Si bien qu’au moment d’attaquer la saison 1953-54, pas de trace de Marques dans le roster. Silence radio de la part de Saperstein qui essaie de garder ce départ secret pour s’en sortir avec une pirouette en tentant de refourguer le contrat – pourtant fini – de Marques à une franchise NBA. Quand il se rend compte que la rupture est actée dans la tête de son joueur, il communique pour rejeter la faute sur celui qui a osé lui tenir tête. En rejetant la faute sur son joueur ou sur la législation. En appelant ses contacts dans la presse pour mettre la pression à Haynes. Mais rien n’y fait. Le 31 octobre 1953, soit six ans après son arrivée à son premier camp d’entraînement, Marques Haynes quitte le Black Five.

Les détails exacts ne sont jamais sortis sur les raisons de ce départ, Haynes ne s’exprimant guère sur ce sujet. Mais selon plusieurs sources, il était bien en fin de contrat, et il a refusé la nouvelle offre de Saperstein dont certaines clauses ne lui convenaient point. Pour autant ces désaccords contractuels ou juridiques ne justifient pas à eux seules la rupture. Le malaise est bien plus profond qu’une question d’argent ou de contrat. Elle illustre parfaitement le peu d’estime de Marques Haynes envers son désormais ancien employeur.

Une nouvelle aventure et un comeback

Il rentre alors dans son Oklahoma natal se ressourcer. Puis il repart en tournée, montant sa propre équipe de barnstorming, malgré une offre alléchante venue des Philadelphia Warriors, en NBA. Mais qui trouve-t-on dans les actionnaires de Phily à l’époque ? Abe Saperstein ! C’est donc au sein des Harlem Magicians qu’il continue de vivre de sa passion, pour s’offrir une carrière de plus de quarante années. Quatre décennies durant lesquelles il joue plus de douze mille matchs dans une centaine de pays, avant de prendre une retraite bien méritée en 1992. Du gymnase de Booker T. Washington High School de Sand Springs jusqu’à des enceintes comme le Madison Square Garden en passant par des villages reculés d’Afrique ou encore au milieu des lois Jim Crow, il a enjaillé la planète basket, offrant ses dribbles au monde entier.
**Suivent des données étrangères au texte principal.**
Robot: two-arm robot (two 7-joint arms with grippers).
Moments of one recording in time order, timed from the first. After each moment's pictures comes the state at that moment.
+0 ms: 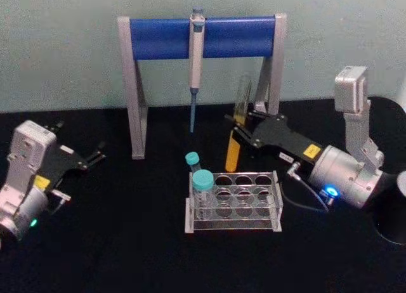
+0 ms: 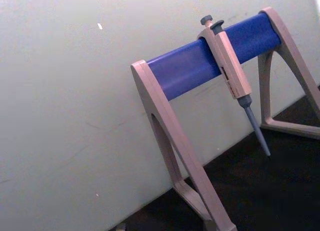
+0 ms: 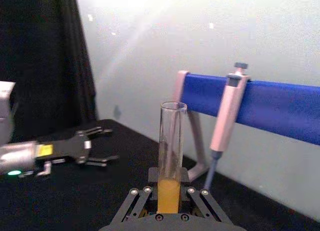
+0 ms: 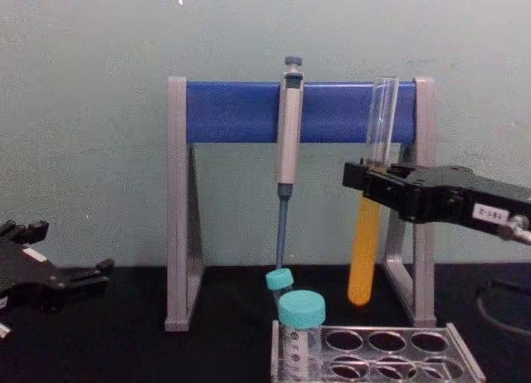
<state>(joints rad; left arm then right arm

En repassant dans les années soixante-dix par la case Globetrotters, avec la double casquette entraîneur-joueur. À ce moment-là, Saperstein n’est plus de ce monde. Malade depuis un bon moment, il est décédé en 1966. Marques Haynes s’en est bien assuré en assistant aux funérailles, comme un résumé de l’histoire entre les deux hommes

Je voulais être sûr qu’il ne ressorte pas du cercueil. […] Ok, je l’ai aussi fait par respect.
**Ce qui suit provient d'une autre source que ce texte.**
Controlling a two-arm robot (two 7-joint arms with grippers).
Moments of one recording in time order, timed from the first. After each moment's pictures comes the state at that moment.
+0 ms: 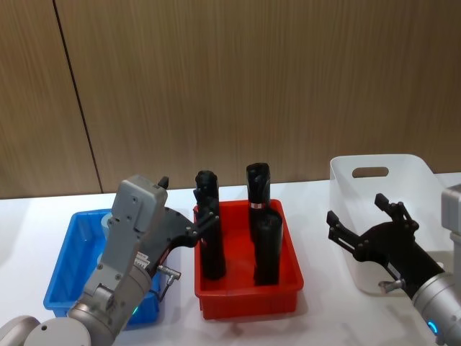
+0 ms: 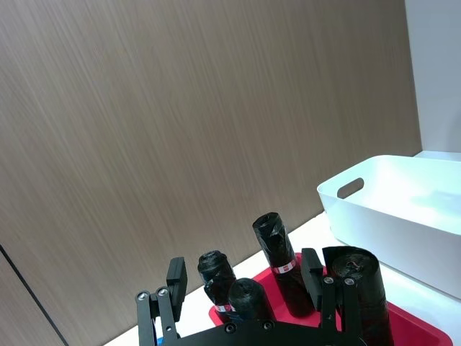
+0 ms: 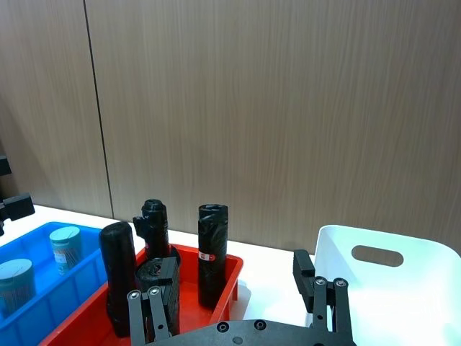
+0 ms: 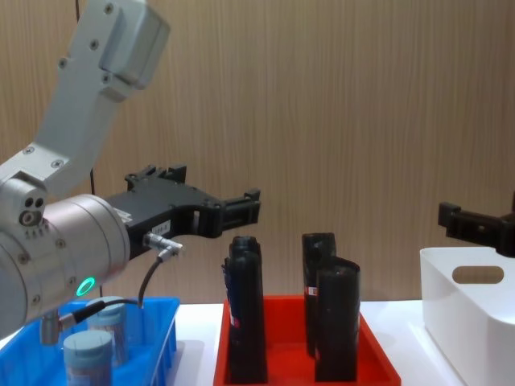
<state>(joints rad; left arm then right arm) -0.24 0.38 0.45 -1.63 -0.20 0.01 -0.01 -0.01 0.34 -0.23 -1.77 0.29 0.03 0.07</state>
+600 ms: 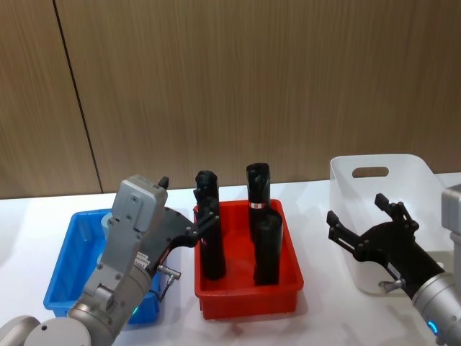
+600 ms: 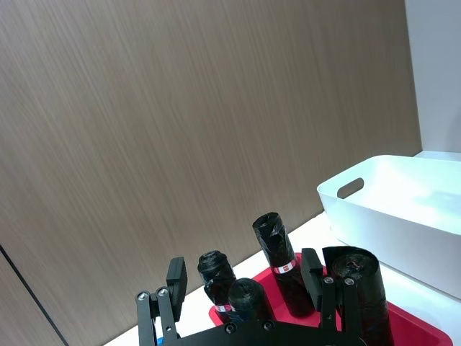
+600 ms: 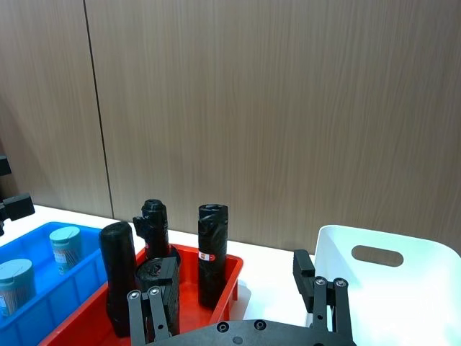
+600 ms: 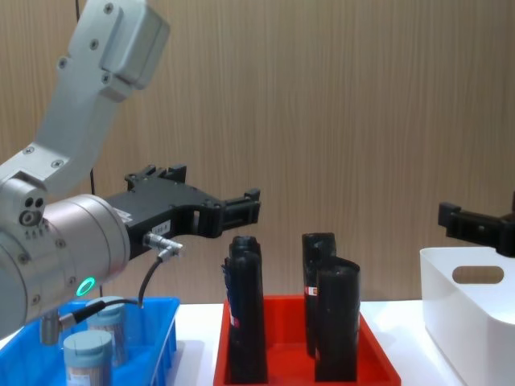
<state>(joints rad) -0.24 0.38 0.45 -1.63 -0.20 0.01 -0.01 -0.01 0.34 -0.23 -1.77 0.29 0.03 0.07</state>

Une relation bien fissurée suite aux actions en justice intentées par Abe. Mais qui n’ont mené à rien, un juge fédéral ayant mis fin à celles-ci avant le décès de Saperstein. Le tout en demandant clairement au proprio des Trotters de cesser d’importuner et de tenter de ruiner son ancien joueur.
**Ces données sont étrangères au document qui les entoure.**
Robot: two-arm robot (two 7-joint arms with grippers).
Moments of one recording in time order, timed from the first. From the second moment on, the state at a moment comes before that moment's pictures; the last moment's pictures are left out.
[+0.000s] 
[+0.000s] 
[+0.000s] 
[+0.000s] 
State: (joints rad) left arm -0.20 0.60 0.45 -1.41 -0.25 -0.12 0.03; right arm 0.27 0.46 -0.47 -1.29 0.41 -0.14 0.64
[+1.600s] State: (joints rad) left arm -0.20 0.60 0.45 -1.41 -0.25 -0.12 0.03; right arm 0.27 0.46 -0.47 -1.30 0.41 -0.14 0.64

Marques Haynes est désormais lui aussi au ciel, mort le 22 mai 2015. On l’imagine volontiers continuer à dribbler ou se faire un petit Magic Circle avec d’autres anciens membres des Globetrotters, comme lors de son intronisation au Hall of Fame en 1998. Une entrée qui a fait de lui le premier à rejoindre le Panthéon du basket pour son œuvre en tant que joueur des Trotters.